I think the discovery you went through and perhaps my mother went through is actually very common. This is something that I’ve noticed now that I study Hebrew and Yiddish literature. I was reading a Yiddish novel recently by the Yiddish poet, Yankev Glatshteyn. It’s about his trip back to Poland in 1934. He’s at this health resort, and he’s meeting Jews from all different walks of life. There’s this guy who’s a baal teshuva, who’s become religious having grown up secular. He says, “I have all these reasons for why I did this but I honestly can’t explain it. The only way I can explain it is by saying that there must be an ancestor sitting inside me who’s summoning me back.” I think there’s that strange phenomenon that you see throughout Jewish history.
Diamant: I have to say this. That bothers me. There’s a racial aspect to this and also the standing in Sinai thing. This “ancestor inside of me” business.
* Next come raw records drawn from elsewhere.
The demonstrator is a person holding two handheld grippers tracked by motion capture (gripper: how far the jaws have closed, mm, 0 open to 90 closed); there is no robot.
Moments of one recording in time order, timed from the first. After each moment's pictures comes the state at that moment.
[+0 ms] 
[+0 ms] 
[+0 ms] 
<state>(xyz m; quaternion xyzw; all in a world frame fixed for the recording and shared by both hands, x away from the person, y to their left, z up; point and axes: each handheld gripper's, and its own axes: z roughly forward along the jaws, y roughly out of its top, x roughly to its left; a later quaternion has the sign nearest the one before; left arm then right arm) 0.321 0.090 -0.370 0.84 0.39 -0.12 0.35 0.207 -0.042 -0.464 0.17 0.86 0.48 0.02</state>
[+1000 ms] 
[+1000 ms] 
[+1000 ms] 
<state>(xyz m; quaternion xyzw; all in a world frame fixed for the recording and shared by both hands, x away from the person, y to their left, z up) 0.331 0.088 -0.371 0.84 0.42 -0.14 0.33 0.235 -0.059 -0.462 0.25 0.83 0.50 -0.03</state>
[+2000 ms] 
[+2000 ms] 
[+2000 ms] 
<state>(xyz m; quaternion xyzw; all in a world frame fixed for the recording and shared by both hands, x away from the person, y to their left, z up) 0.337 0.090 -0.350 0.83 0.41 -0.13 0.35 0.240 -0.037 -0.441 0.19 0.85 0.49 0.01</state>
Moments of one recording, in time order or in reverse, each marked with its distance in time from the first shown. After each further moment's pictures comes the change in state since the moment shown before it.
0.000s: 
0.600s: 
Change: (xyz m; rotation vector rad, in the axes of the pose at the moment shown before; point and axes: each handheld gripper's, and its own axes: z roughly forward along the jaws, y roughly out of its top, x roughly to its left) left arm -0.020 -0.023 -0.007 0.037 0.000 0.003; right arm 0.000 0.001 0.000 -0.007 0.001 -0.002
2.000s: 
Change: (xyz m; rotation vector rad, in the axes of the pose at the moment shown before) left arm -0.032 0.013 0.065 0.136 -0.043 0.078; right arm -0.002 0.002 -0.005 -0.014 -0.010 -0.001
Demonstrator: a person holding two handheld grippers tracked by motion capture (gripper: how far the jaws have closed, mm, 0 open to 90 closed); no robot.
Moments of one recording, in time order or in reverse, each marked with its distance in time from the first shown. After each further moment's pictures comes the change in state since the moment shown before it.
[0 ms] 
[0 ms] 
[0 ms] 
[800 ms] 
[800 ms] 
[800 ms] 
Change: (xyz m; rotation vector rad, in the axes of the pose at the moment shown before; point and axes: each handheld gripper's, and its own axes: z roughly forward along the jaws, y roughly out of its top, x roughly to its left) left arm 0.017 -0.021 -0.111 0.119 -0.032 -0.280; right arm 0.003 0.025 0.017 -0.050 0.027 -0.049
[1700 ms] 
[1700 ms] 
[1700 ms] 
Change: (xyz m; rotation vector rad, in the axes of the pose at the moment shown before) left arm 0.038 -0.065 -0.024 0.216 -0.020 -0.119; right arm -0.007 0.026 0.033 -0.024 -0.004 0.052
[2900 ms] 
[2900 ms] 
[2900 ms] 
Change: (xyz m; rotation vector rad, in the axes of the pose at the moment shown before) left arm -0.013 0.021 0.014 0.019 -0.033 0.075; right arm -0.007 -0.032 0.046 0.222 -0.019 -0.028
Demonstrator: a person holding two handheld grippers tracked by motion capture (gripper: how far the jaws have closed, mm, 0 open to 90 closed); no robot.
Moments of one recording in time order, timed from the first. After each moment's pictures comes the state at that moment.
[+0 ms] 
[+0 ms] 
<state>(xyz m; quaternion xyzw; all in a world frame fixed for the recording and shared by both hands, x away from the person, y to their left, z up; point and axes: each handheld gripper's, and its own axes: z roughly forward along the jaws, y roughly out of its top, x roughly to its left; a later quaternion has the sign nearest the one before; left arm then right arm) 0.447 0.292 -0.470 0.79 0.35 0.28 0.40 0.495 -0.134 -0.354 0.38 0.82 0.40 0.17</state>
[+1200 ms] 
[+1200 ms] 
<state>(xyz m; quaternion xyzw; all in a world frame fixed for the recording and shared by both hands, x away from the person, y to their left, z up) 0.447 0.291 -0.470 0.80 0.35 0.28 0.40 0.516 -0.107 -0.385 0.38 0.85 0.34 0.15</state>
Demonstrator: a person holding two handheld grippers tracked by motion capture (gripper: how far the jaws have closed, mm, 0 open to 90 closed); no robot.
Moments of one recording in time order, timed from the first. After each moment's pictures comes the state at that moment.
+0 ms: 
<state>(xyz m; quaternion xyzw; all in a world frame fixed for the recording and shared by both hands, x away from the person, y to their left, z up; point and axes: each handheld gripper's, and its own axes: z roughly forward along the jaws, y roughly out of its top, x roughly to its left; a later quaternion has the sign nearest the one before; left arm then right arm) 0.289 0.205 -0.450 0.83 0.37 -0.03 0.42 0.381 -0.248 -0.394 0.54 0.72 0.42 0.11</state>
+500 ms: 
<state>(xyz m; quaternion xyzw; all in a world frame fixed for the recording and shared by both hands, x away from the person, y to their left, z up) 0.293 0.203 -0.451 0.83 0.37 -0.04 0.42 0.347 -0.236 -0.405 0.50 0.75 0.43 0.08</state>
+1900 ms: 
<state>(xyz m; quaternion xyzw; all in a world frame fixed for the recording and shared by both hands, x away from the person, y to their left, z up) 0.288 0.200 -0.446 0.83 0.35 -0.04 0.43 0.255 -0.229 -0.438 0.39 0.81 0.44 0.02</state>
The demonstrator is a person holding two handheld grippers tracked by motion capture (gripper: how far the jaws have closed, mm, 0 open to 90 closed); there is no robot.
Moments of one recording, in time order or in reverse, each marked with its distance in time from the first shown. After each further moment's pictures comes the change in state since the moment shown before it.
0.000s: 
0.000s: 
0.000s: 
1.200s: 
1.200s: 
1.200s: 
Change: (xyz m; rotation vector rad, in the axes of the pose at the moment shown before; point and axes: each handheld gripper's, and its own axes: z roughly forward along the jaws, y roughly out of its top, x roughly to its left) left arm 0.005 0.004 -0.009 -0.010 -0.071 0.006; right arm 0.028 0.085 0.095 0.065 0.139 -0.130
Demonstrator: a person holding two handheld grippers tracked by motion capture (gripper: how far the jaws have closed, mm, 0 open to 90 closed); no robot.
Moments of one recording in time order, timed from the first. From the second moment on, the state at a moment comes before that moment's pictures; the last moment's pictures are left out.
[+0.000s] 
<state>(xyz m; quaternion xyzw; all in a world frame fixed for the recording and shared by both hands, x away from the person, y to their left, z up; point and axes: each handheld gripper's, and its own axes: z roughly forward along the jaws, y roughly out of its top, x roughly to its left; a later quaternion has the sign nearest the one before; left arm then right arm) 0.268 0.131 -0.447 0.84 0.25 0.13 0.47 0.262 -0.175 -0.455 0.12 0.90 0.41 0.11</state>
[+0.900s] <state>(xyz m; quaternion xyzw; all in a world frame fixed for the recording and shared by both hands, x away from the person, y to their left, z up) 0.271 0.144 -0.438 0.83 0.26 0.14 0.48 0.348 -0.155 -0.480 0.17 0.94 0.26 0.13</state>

Horn: Why does it have to be biological?
Diamant: Having married somebody who wasn’t born Jewish, having opened a mikvah in Boston in order to be truly open to people from all over the planet, from all different backgrounds, who feel a connection to this tradition, the notion of “we were all at Sinai”—you can say that my soul was there somehow, but it always creeps me out just a little bit.
Horn: I appreciate what you’re saying, but here’s how I would respond. The man who made my family Jewish, so to speak, this teacher that my mother had—he’s not my grandfather, but that doesn’t matter. It’s not like you’re going to do a DNA test or something like that.
Diamant: That’s a very good answer. There are all these articles about genetics saying that we’re all somehow related to each other.
Horn: That doesn’t appeal to me at all. I see it as a spiritual legacy. It’s not necessarily from parents or grandparents. I have often found that people who choose to become Jewish feel something like this also. I have a very dear friend who became Jewish in college. I remember asking her why she made this choice. She had all these various reasons, but what she said to me was “I’ve always felt that I had a Jewish neshama,” a Jewish soul.